[TASK REQUIREMENTS] Would you return, word for word, the lines of the data below from the line with "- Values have" through the line with "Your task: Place", and no others?

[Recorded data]
########
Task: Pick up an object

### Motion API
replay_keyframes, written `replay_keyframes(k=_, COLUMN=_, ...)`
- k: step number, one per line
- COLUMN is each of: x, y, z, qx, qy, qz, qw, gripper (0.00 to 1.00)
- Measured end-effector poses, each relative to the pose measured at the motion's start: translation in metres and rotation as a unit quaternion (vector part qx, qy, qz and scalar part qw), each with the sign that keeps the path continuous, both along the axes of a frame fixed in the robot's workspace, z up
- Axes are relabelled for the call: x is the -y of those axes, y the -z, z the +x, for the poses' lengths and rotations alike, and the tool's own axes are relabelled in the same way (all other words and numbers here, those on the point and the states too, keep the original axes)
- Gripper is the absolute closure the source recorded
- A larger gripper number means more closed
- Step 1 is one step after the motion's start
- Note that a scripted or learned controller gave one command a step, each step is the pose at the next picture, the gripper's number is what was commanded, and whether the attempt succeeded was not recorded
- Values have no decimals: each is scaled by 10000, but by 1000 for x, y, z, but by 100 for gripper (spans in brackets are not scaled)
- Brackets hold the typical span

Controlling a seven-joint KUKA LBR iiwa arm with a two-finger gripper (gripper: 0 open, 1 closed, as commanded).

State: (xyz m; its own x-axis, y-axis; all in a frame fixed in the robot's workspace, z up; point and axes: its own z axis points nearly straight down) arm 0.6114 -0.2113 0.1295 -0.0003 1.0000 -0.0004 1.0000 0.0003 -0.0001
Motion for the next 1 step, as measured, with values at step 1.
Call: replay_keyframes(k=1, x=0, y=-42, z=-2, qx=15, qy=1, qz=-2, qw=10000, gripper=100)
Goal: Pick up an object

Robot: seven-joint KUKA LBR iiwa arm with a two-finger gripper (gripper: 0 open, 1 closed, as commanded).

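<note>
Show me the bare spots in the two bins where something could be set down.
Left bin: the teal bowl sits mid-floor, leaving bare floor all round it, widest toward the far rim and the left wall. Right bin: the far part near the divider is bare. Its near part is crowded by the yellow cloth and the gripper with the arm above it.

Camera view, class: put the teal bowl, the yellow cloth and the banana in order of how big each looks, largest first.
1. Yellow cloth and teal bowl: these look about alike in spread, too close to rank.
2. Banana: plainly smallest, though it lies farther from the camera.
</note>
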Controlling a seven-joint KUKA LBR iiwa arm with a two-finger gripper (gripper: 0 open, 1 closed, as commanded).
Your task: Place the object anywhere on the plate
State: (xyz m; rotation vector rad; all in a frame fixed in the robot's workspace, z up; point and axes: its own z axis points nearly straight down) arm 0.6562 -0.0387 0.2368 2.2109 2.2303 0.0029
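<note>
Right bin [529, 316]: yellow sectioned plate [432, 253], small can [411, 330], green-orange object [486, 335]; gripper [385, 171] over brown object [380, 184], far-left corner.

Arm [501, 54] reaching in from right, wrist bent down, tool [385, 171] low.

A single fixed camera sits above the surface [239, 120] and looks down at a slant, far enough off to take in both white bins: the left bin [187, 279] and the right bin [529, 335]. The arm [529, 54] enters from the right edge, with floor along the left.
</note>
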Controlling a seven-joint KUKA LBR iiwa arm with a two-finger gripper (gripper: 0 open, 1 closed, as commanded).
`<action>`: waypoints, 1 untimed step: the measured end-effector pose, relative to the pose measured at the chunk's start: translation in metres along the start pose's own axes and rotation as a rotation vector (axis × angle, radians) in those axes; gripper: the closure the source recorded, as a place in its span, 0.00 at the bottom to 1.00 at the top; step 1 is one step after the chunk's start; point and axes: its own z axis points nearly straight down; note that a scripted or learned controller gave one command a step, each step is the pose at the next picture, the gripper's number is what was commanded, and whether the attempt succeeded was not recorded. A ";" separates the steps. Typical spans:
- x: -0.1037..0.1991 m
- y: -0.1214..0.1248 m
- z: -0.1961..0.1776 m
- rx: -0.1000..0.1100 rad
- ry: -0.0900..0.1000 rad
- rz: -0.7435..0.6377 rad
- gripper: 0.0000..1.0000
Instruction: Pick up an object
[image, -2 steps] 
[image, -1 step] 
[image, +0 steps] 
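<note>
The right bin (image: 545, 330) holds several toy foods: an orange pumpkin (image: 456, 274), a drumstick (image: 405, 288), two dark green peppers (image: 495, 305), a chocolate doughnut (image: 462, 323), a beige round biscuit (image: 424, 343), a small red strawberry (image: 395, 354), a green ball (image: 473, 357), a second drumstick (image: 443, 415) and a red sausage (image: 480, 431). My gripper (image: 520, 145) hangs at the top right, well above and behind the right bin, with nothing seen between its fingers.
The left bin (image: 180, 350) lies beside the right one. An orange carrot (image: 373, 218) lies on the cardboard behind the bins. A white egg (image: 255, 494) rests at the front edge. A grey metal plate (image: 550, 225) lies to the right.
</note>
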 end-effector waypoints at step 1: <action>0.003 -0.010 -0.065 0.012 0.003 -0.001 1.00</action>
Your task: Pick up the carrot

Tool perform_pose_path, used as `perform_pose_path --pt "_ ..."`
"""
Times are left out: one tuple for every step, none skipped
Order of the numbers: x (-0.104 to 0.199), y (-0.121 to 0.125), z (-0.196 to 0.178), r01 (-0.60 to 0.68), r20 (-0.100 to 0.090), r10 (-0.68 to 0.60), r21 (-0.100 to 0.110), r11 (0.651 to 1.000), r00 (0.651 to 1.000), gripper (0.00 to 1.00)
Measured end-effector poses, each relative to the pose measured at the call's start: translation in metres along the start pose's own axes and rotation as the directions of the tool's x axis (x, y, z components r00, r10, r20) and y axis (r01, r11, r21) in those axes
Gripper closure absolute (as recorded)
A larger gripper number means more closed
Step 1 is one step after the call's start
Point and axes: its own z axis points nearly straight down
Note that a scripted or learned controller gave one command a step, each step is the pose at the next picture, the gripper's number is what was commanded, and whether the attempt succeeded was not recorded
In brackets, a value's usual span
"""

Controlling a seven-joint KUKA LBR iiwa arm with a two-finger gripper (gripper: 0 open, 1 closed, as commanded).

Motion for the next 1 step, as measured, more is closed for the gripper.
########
[TASK ANSWER]
- Values have no decimals: each is scaled by 10000, but by 1000 for x, y, z, but by 100 for gripper (spans in brackets are not scaled)
- Brackets hold the typical span

Controlling a seven-joint KUKA LBR iiwa arm with a two-finger gripper (gripper: 0 open, 1 closed, as commanded).

State: (xyz m; its own x-axis, y-axis; all in a frame fixed in the robot's workspace, z up; point and axes: its own z axis points nearly straight down) arm 0.6114 -0.2113 0.1295 -0.0003 1.0000 -0.0004 1.0000 0.0003 -0.0001
Motion for the next 1 step, as measured, with values at step 1.
Call: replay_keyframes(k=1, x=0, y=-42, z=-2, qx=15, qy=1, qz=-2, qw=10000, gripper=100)
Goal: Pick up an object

Robot: seven-joint KUKA LBR iiwa arm with a two-finger gripper (gripper: 0 open, 1 closed, as commanded).

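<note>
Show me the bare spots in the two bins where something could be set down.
Left bin: the teal bowl sits mid-floor, leaving bare floor all round it, widest toward the far rim and the left wall. Right bin: the far part near the divider is bare. Its near part is crowded by the yellow cloth and the gripper with the arm above it.

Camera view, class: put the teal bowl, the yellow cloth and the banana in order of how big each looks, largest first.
1. Yellow cloth and teal bowl: these look about alike in spread, too close to rank.
2. Banana: plainly smallest, though it lies farther from the camera.
</note>
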Controlling a seven-joint KUKA LBR iiwa arm with a two-finger gripper (gripper: 0 open, 1 closed, as commanded).
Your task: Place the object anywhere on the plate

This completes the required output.